The fact that such pages are excluded just means that they were not yet fully analyzed for inclusion. There is nothing for you to do. In most cases, these will disappear from this list over a short period of time (i.e. about one month.)
If your website does not include a sitemap.xml that you submitted to your Google Search Console (and that’s fine if you do so), then this entry will include your new pages as they are found by Google.
Note that GoogleBot does not always re-read the sitemap.xml file before checking other pages on your website such as your homepage. This means you may end up with a new entry under this label even though your page is indeed included in your sitemap.xml. So don’t be alarmed if you see pages appearing here. It’s common.
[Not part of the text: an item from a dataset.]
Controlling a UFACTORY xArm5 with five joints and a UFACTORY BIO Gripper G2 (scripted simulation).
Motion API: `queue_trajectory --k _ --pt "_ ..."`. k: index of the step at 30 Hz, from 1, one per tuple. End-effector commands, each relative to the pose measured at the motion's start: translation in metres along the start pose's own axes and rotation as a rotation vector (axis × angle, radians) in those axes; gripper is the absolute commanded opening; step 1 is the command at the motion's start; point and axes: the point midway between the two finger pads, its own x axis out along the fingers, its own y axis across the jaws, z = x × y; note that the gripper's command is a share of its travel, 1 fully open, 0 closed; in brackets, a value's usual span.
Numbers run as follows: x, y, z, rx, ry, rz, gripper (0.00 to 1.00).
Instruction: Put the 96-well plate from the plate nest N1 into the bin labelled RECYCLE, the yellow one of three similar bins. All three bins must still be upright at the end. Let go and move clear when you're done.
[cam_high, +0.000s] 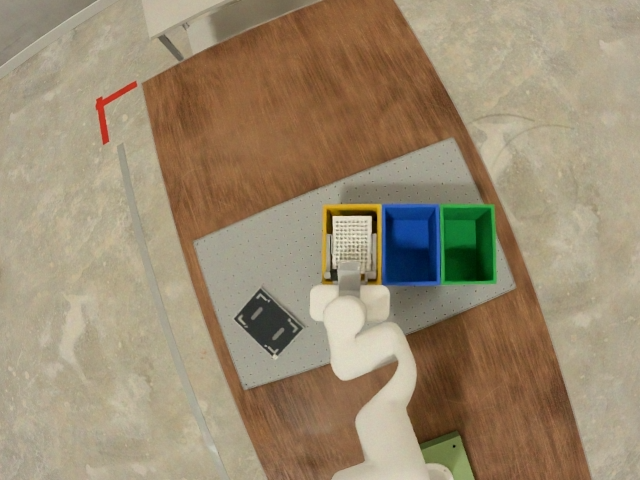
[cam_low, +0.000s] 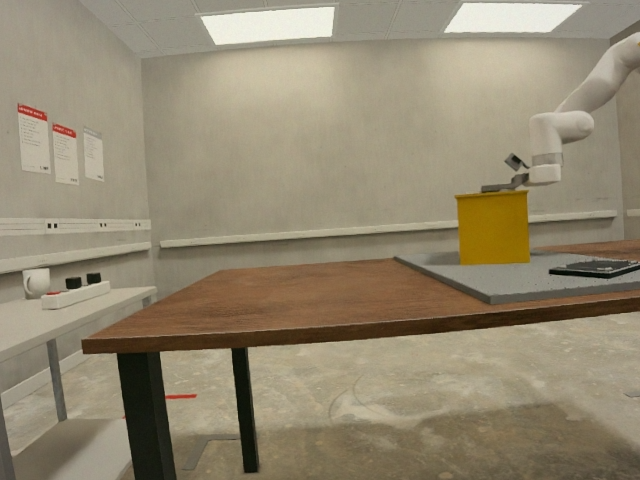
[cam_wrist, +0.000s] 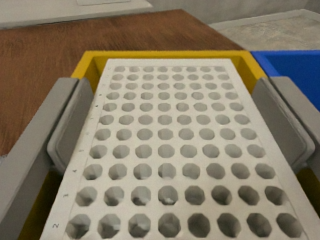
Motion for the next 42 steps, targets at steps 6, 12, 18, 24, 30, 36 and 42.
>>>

This list mainly gives you the ability to see how long it takes for your pages to get indexed.
Excluded Pages: Blocked by robots.txt
Your robots.txt may be blocking some pages (it’s very likely if you have a robots.txt file.)
This error is shown to pages that are linked without a rel=”nofollow” attribute. Links to pages that you ask a robot not to index should be marked that way. More or less a link to a page without the rel=”nofollow” is a way to tell a robot: “Please consider indexing that destination page.” This is also why Google doesn’t like links to a sales page without a nofollow attribute.
Valid: Submitted and Indexed
When you select the Valid tab, you see this entry. This shows you 1,000 of your valid pages that were submitted using a sitemap.xml. Whether you submitted the sitemap.xml to your Google Search Console or not, pages in the sitemap.xml will appear under this label.
Valid: Indexed, not submitted in sitemap
On this list are pages that Google found on its own and decided to index. As I mentioned above, GoogleBot is capable of finding all your public web pages. This list includes pages that it found following your links and that are not part of your sitemap.xml file.
<meta name="robots" content="NOINDEX"/>
But in most cases, this does not matter much. It’s actually not such a bad thing to have your legal pages indexed because some people may want to search those pages to find something that Google will be capable of matching even with synonyms or even acronyms.